WORK TO COMPLETE
Your output should be the lines of the entries below, exactly, from the first one through the line that holds "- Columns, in".
------ RECORDS SHOWN ------
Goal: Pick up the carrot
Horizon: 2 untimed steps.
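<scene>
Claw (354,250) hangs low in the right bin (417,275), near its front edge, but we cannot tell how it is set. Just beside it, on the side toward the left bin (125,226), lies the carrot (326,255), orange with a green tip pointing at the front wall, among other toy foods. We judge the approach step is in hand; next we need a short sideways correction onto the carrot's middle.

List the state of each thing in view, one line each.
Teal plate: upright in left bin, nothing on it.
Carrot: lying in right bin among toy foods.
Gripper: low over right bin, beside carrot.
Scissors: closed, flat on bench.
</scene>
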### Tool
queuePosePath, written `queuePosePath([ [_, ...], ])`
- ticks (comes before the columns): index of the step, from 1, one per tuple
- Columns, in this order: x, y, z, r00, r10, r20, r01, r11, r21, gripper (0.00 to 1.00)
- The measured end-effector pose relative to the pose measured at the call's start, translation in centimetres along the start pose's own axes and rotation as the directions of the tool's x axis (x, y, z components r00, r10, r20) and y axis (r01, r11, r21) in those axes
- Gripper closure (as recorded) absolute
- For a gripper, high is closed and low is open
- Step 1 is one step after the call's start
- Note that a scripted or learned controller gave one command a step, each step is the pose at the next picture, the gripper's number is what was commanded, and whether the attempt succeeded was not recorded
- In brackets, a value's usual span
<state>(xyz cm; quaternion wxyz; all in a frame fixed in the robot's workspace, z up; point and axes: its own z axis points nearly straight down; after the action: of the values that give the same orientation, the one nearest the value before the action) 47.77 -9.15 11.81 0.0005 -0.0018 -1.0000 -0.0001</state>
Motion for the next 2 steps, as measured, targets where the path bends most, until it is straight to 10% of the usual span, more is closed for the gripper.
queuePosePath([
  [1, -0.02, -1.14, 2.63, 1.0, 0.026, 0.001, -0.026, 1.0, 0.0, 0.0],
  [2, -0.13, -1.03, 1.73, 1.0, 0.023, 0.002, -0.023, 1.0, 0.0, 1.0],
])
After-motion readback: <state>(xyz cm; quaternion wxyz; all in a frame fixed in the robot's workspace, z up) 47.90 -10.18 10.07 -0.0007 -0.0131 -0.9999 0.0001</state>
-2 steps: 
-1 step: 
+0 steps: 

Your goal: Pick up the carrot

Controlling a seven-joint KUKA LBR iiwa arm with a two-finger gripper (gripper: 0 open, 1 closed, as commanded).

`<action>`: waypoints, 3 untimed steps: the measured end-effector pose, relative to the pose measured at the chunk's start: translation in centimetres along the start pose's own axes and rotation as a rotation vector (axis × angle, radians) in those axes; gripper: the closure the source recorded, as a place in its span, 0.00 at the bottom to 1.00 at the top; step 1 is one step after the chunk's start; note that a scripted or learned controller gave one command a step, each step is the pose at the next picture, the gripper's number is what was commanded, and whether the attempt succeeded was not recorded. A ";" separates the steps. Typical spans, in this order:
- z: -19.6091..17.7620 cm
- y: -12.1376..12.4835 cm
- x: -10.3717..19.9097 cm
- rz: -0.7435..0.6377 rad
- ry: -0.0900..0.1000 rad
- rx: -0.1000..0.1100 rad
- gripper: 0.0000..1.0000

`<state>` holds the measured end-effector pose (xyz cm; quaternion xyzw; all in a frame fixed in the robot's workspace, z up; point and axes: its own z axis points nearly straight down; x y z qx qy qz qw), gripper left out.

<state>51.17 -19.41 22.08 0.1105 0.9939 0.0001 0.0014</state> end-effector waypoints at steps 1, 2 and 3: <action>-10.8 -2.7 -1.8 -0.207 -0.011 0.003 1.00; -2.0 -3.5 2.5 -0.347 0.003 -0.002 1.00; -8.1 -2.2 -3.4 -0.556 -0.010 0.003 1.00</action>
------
TASK OUTPUT
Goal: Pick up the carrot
Horizon: 2 untimed steps.
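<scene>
Claw (354,250) hangs low in the right bin (417,275), near its front edge, but we cannot tell how it is set. Just beside it, on the side toward the left bin (125,226), lies the carrot (326,255), orange with a green tip pointing at the front wall, among other toy foods. We judge the approach step is in hand; next we need a short sideways correction onto the carrot's middle.

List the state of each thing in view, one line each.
Teal plate: upright in left bin, nothing on it.
Carrot: lying in right bin among toy foods.
Gripper: low over right bin, beside carrot.
Scissors: closed, flat on bench.
</scene>
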### Tool
queuePosePath, written `queuePosePath([ [_, ...], ])`
- ticks (comes before the columns): index of the step, from 1, one per tuple
- Columns, in this order: x, y, z, r00, r10, r20, r01, r11, r21, gripper (0.00 to 1.00)

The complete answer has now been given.